Nick Cain: Springboks must look North to stop the rot

Kieran ReadWhen Adriaan Strauss stepped onto the broadcasting plinth at King’s Park in Durban after South Africa had suffered a humiliating record 57-15 home loss to New Zealand, the Springbok captain’s downbeat demeanour reflected the current state of South African rugby.
Strauss had announced before the end of the Rugby Championship that he was leaving the sinking ship when the campaign was over. The official South African rugby wording that Strauss was retiring from international rugby was diplomatic, and failed to mention that he would most likely be joining the exodus of South Africans playing abroad.
This is currently estimated at 350, based mainly in Europe and Japan, and Strauss and his agent are no doubt currently sifting the offers from Top 14 and Premiership clubs.
It goes without saying that if any country lost that number of elite players they would be in danger of becoming an overnight basket-case. However, even though it speaks
volumes for the depth of South Africa’s resources that they are still competitive with virtually every nation bar New Zealand, there is also no doubt that the trend is inexorably downwards.
As I wrote in this column just after the 2015 World Cup, the reality is that where South Africa were a rugby
colossus on almost level-pegging with New Zealand, they are now just one of the chasing pack. On their forthcoming autumn tour neither England nor Wales will see their arrival as anything other than a chance to add to their demise. Even Italy will fancy their chances of springing an upset in Florence.
The reasons for South Africa’s decline as a rugby power are part economic, part political, and part administrative bungling by the SA Rugby Union.
With the Rand at anything between 17 and 22 to the Pound over the past year the incentive for South African players to make the most of their earning power in European or Japanese pro rugby is huge. And they have done so in droves.
pedestal-cartoonPolitical interference by the ANC government has also played its part, with an insistence on a quota-based selection policy based on racial criteria rather than outright meritocracy undermining the sport.
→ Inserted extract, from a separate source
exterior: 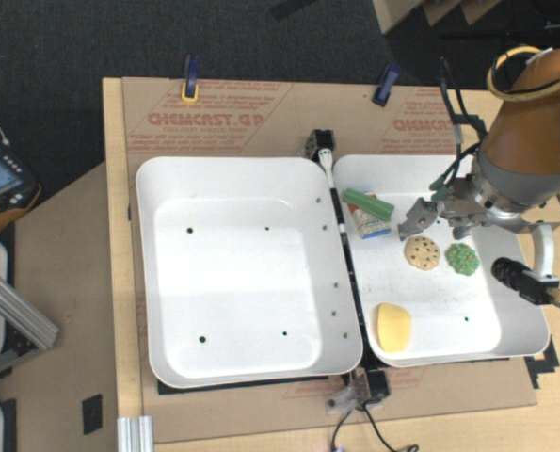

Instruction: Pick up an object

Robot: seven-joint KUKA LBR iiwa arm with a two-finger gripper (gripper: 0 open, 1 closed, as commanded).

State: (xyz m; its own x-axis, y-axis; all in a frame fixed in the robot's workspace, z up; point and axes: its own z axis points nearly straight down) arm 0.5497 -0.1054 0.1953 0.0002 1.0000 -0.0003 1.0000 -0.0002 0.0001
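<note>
Over right bin (520, 342), fingers (417, 220) (spread, nothing held), cookie (422, 252) just below

Two white bins side by side on cardboard-covered bench. Left bin (232, 271) bare white floor w/ a few small dark dots. Right bin (449, 332) holds 4 items: green bar (368, 202) lying across a small red/white/blue packet (371, 225) near bin's back-left; tan speckled cookie (422, 252) mid-bin; green bumpy piece (463, 258) just right of cookie; yellow rounded block (393, 326) near front-left. Arm (529, 121) enters from right, orange band above wrist. Gripper (436, 214) hovers over right bin, behind cookie and right of green bar; nothing seen between fingers. Two blue clamps (191, 76) on bench's back edge. Black clip (319, 144) at back, where the bins meet.
</note>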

The government figure of a non-white target of 50 per cent by the 2019 World Cup has pushed even more white players to seek opportunities elsewhere.
However, South African rugby have only themselves to blame for the administrative myopia that has seen them burn an alliance with Northern Hemisphere rugby for an increasingly untenable future as part of the Southern Hemisphere’s SANZAAR block.
Under the new Super 18 format the South African franchises are now expected to travel not just to Australia and New Zealand, but also to Japan and Argentina. This means that the domestic and family lives of South African players is impacted severely, and what should be a pleasure has become a jet-lagged chore.
What’s more, South Africa get the thin end of the wedge financially, despite their broadcasters having by far the biggest viewing figures, and paying more into SANZAAR coffers than anyone else.
This could have been avoided if South African administrators had had the gumption to forge links with Northern Hemisphere rugby, with a potential alliance discussed over a decade ago. Those links would have given South Africa the broadcast advantages of being in the same time zone as their European partners, as well as in terms of logistics of being accessible by an overnight flight.
However, by far the most significant impact would be that the South African Rugby Union would have been working in tandem with nations whose currencies have proved so attractive to so many of their players. It does not take a genius to work out that South African rugby would be in a much better place financially as part of an expanded
Six Nations, with teams playing in a Euro-Afro cup, than it is as part of SANZAAR.
One of the ironies of the current situation is that Oregan Hoskins, the president of the South African Rugby Union from 2006 until earlier this year, has advocated that South Africa should consider leaving SANZAAR and align with the Northern Hemisphere. What a pity he failed to initiate the switch on his own watch. Instead, with the six South African Super franchises losing money hand over fist because they are paying player salaries they cannot afford in order to stop the talent drain, the management of the game is in chaos. The figures are frightening, with a salary bill rumoured to be as much as R60million set against broadcast revenue of only R30 million.
Later this month there will be a talking shop – or in South African parlance, “an indaba” – at which the great and the good of the game will come together in an attempt to find a way out of the mess.
However, the 1995 Springbok World Cup winning fly-half, Joel Stransky, has already decided to have his say, declaring this week that South African rugby is “rotten from bottom up and top down” and needs a radical reform.
Stransky added that he did not see a quick turnaround, saying, “the reality is we are set for long-term pain”.
My belief is South African rugby could find a remedy much more quickly if they looked to the North.